Republicans understood that equality before the law for African Americans in the North was going to be a hard sell in several northern states, especially outside New England. This was especially true when it came to suffrage. Most Republican voters might support equal rights and enfranchisement, but there were enough defectors to make those positions difficult to sustain through to victory at the polls. However, the response of white southerners to the opportunity given them through Johnson’s Reconstruction policies to reshape their own world gave white northerners, especially Republican and Republican-leaning voters, pause. The rise of antiblack violence, the election of former Confederates to office, and the generally recalcitrant attitude of former Confederates, combined with Johnson’s decision to back the results of self-reconstruction under his policy, gave Republicans an excellent opportunity to argue that a Democratic victory would mean that the sacrifice of the Civil War had all gone for naught. News of the Memphis and New Orleans riots simply advanced that case, and Johnson’s bizarre behavior during the Swing Around the Circle helped Republicans secure an overwhelming victory in the off year elections of 1866, complete with veto-proof majorities in both houses of Congress.

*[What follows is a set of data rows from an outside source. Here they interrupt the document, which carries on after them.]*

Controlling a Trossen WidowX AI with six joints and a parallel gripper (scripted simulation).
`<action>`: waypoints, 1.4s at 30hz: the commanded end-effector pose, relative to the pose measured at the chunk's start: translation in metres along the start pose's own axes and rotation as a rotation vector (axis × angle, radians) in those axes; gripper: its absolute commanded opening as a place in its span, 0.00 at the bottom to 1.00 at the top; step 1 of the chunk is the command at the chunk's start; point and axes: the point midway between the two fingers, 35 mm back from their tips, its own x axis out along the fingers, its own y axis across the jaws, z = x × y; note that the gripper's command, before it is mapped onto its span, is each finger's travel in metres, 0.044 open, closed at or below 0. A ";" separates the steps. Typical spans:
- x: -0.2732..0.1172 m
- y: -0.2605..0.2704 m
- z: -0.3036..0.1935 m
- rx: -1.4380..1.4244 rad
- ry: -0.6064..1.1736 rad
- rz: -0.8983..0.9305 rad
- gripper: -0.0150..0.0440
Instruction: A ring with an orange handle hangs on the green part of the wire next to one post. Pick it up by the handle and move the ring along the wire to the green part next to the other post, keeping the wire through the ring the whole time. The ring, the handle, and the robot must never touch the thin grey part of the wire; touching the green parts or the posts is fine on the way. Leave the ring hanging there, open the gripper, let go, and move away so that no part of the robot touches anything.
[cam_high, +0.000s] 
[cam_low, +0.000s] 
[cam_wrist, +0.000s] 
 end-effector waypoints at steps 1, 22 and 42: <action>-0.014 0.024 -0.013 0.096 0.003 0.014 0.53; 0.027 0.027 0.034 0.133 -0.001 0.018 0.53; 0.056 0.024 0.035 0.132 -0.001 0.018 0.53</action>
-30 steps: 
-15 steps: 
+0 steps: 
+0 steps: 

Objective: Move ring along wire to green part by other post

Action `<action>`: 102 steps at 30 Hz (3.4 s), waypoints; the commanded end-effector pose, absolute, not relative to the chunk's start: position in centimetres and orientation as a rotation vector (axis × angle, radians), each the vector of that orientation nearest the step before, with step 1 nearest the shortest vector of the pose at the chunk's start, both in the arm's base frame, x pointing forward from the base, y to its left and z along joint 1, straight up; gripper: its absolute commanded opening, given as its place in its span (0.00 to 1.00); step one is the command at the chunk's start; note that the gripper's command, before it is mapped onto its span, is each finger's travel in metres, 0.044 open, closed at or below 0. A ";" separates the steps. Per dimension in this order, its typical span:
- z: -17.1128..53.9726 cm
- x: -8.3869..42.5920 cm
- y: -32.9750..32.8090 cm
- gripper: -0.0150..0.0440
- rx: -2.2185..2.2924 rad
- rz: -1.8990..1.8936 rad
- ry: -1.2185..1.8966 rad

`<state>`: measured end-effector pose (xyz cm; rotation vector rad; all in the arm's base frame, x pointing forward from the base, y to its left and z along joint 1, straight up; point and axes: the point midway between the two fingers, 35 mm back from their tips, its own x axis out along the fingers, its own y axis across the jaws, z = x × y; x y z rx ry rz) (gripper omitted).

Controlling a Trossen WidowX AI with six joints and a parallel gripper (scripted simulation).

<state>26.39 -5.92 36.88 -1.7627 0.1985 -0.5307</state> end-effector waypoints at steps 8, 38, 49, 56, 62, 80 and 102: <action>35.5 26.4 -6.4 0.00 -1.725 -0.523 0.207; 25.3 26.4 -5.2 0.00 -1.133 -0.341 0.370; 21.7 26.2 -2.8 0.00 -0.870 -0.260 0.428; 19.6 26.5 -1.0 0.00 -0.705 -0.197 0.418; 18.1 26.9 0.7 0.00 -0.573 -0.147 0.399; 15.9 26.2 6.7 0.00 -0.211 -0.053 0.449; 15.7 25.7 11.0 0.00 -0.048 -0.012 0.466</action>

In short, refight the war and Republicans would prevail. Make the elections a struggle to prevent former Confederates and their northern Democratic allies/pawns from regaining power as a means to undoing the results of the war, and Republicans would win. Make race relations a “southern thing,” and one could rest satisfied that, at least for now, that would be enough to secure a Republican triumph.
In the wake of the elections of 1866 Republicans proceeded to pass what became known as the Reconstruction Acts after southern state legislatures failed to follow Tennessee’s lead by rejecting the Fourteenth Amendment. The initial act basically enfranchised southern blacks, and provided the foundation for equality before the law coming from southern state constitutional conventions (as opposed to the Civil Rights Act of 1866, which established some federal safeguards to protect equality before the law). But what Republicans did after that eventually caused them to pause and reflect on political strategy. In 1867 the party pushed again for equality before the law and enfranchisement in the North in several key northern states, including Ohio. Recall that civil rights and suffrage were still issues addressed at the state level: the Civil Rights Act kicked in only in cases of state inaction when it came to equality before the law. This time there were no major race rots in the South (although white supremacist violence continued) and no Swing Around the Circle.
Democrats staged a comeback in 1867, especially in Ohio, where a proposal to enfranchise blacks failed and the Democrats took over the state legislature, meaning the end of Radical Republican Benjamin F. Wade’s tenure in the Senate. Chaistened, Republicans learned that in closely competitive states, proposals for black suffrage would not fare well. Although a significant majority of Republicans were willing to support such measures, just enough voters defected (either by sitting out the election or voting alongside Democratic opponents of such measures) to ensure the defeat of these initiatives.
As Michael Les Benedict pointed out years ago, the elections of 1867 demonstrated the limits of radicalism for Republicans. The lesson seemed clear: a move back to the center featuring an antiSouth appeal promised better electoral prospects than did continuing to advocate black equality. The elections of 1868 and the decision to return once more to the constitutional amendment process illustrated what they learned, as we shall see shortly.